# Looking to buy Nissan Sentra SE-R SpecV wheels with tires



## RiSKY (Sep 29, 2009)

Have a nissan sentra 04 1.8.. looking to trow some nicer wheels on it for cheap.. Nissan Sentra SE-R SpecV wheels + tires would be great! so if u put new rims on your car and have no use for the stock ones let me know.. =] thanks


----------



## thorton0 (Sep 2, 2009)

i do not like my 17" spec v wheels at all. i'd like to trade them for some different alloy wheels, possibly 16". i plan to buy some aftermarket wheels in the spring


----------



## 04specv79 (Oct 19, 2009)

I have a 04 spec v, you def want to go with a 17 in rim.
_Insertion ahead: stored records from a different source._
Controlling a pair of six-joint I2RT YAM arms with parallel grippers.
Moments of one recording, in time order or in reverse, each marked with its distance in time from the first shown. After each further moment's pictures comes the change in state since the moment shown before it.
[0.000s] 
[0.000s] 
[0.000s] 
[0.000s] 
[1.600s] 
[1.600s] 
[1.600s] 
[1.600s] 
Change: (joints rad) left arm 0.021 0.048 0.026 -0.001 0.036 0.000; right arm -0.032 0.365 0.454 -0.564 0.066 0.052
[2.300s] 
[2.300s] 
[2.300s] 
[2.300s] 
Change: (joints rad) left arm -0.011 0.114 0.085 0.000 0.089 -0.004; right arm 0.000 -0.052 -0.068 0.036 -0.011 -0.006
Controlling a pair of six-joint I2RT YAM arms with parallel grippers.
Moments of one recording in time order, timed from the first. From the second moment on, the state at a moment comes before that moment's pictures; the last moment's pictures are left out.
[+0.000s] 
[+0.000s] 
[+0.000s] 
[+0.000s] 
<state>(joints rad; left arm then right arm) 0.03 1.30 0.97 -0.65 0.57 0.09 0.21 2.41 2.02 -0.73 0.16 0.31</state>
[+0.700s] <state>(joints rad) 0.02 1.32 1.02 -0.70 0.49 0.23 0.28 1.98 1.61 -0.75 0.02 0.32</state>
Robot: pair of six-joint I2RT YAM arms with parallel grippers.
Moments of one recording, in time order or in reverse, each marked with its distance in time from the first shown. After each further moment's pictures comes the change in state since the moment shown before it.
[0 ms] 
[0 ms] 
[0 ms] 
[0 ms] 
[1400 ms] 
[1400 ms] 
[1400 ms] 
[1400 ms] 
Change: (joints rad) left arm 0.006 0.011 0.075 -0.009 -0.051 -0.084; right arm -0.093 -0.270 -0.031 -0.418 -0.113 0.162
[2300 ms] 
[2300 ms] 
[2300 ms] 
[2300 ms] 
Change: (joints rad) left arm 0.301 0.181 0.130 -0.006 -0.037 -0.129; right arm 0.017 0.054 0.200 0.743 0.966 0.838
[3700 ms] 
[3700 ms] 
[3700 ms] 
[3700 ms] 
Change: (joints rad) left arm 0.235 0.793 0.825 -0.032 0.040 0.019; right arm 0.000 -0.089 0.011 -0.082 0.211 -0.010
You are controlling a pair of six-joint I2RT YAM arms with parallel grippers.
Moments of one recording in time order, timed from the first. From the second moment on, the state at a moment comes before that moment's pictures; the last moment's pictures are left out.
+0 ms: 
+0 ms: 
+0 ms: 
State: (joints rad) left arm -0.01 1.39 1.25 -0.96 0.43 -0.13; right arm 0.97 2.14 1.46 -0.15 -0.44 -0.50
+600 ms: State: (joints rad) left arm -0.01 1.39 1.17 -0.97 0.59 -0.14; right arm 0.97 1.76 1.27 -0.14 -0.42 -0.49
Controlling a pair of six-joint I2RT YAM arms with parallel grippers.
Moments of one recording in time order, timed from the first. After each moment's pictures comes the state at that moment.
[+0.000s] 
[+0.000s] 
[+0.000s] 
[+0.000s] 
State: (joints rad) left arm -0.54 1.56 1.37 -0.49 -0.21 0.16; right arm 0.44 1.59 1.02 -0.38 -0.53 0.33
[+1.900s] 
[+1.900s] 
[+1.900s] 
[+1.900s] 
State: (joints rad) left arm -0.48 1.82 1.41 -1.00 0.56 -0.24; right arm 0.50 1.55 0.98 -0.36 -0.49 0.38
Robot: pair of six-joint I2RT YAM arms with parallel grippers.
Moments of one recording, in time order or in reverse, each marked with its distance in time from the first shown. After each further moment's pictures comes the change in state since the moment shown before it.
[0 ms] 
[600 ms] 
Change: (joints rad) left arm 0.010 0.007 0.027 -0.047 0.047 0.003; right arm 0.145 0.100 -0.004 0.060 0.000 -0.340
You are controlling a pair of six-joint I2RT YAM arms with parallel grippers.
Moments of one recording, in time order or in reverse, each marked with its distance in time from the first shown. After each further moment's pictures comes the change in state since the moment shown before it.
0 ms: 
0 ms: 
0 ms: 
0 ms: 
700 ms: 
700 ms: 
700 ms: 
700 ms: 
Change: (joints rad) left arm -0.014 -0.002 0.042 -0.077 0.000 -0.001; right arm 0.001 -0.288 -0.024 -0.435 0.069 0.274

Just put a coilover on it. 16in wheels would look cheap.


----------



## RiSKY (Sep 29, 2009)

how much would u sell em for? thorton0


----------



## thorton0 (Sep 2, 2009)

i can't just sell them, i need to trade them. i have to have something to put on my car for the winter


----------



## RiSKY (Sep 29, 2009)

well ya i understand.. i meant after u get something else.. im sure u not gonna want my stock wheels with hup caps lol


----------



## thorton0 (Sep 2, 2009)

your stock wheels with hubcaps would be great for winter. but you are kind of far away to make a deal.


----------